Sully est un long métrage captivant, qui peut se lire comme le double inversé de son précédent opus, American Sniper : ici, le héros ne tue pas mais il sauve 155 passagers d'un avion qu'il a choisi, avec une incroyable audace, mais aussi un formidable flair, de poser sur l'Hudson River après un incident de vol.
Pourtant Chesley Sullenberger n'est pas d'un seul bloc : son geste le hante au point de le rendre insomniaque et sujet à des visions cauchemardesques - il revoit sa manoeuvre et échoue cette fois-ci, en se crashant contre les tours de Manhattan (renvoyant évidemment aux attentats du 11 Septembre 2001). Il ne cesse de questionner son co-pilote, le pourtant solidaire et admiratif Jeff Skiles, sur la pertinence de son choix : dans les chambres d'hôtel où ils attendent d'être auditionnés par une commission d'enquête, où les assureurs veulent les accabler, les deux hommes tournent en rond, comme des ours en cage, dépassés par ce qu'ils ont accompli mais aussi par ce qui les attend. Sully a d'ailleurs bien du mal à rassurer sa femme, devant la maison de laquelle les journalistes font le pied de grue, et qui sait que s'il est reconnu coupable d'imprudence, sa carrière est terminée - et leur situation sociale compromise.
Eastwood traite ces appréhensions avec intensité avant d'entrer dans le troisième acte de son récit (suivant donc le sauvetage et l'attente des auditions).
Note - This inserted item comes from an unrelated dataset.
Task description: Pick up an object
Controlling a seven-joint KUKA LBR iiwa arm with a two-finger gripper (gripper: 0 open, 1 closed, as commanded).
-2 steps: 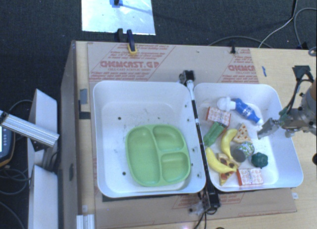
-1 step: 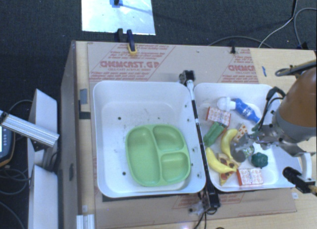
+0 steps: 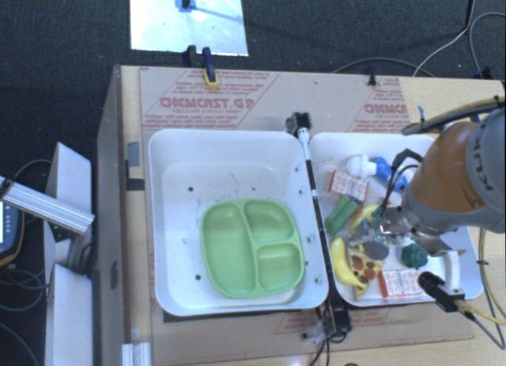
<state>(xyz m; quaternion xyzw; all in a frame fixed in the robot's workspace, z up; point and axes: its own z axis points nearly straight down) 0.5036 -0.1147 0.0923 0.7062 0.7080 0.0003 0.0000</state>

Le contraste est alors saisissant entre l'extérieur, où médias et anonymes considèrent Sully comme un authentique héros, et l'intérieur, où le capitaine et son co-pilote sont traités comme des têtes brûlées irresponsables. L'ambiguïté s'installe : et si les sauveurs du vol 1549 étaient des imposteurs (un commandant de bord trop vieux, son second incompétent), ayant miraculeusement réussi une manoeuvre périlleuse ?
La mise en scène et le scénario réussissent à faire passer cette partie procédurière avec une fluidité magistrale, évitant que le spectateur ne soit noyé par des termes trop techniques ou des arguties juridiques. Au lieu de ça, Eastwood montre à plusieurs reprises l'amerrissage, à travers les yeux de Sully et Skiles, d'une famille de passagers, du contrôleur du ciel, des pilotes des simulations, et progressivement la vérité éclate. Le procédé est spectaculaire et intimiste à la fois, tendu, vibrant : une leçon de narration.
Tom Hanks, digne héritier moderne de "l'honnête homme" américain, dans la lignée d'un Spencer Tracy (auquel il fait ici penser avec ses cheveux blanchis, sa démarche lente, ses gestes mesurés), est l'interprète idéal pour incarner ce héros malgré lui, à la fois droit et modeste, ébranlé mais déterminé. Aux côtés de l'excellent Aaron Eckhart et d'une multitude de seconds rôles et figurants impeccables, l'aventure devient collective, impliquant l'esprit de corps formé par les sauveteurs, les policiers, les contrôleurs aériens, les passagers, les familles. Comme le dit Sully, cela n'a été possible que parce qu'ils l'ont fait ensemble - et comme l'ajoute, avec humour, Skiles, si c'était à refaire, il préférerait juste que ça soit en Juillet.
Exaltant le courage, l'entraide, le surpassement, mais avec humilité, Sully ressemble en fait terriblement à un plaidoyer pour une Amérique solidaire et refusant de se résigner, ce qui rend le film encore plus troublant de la part d'un supporter affiché de Trump, le grand diviseur de sa nation.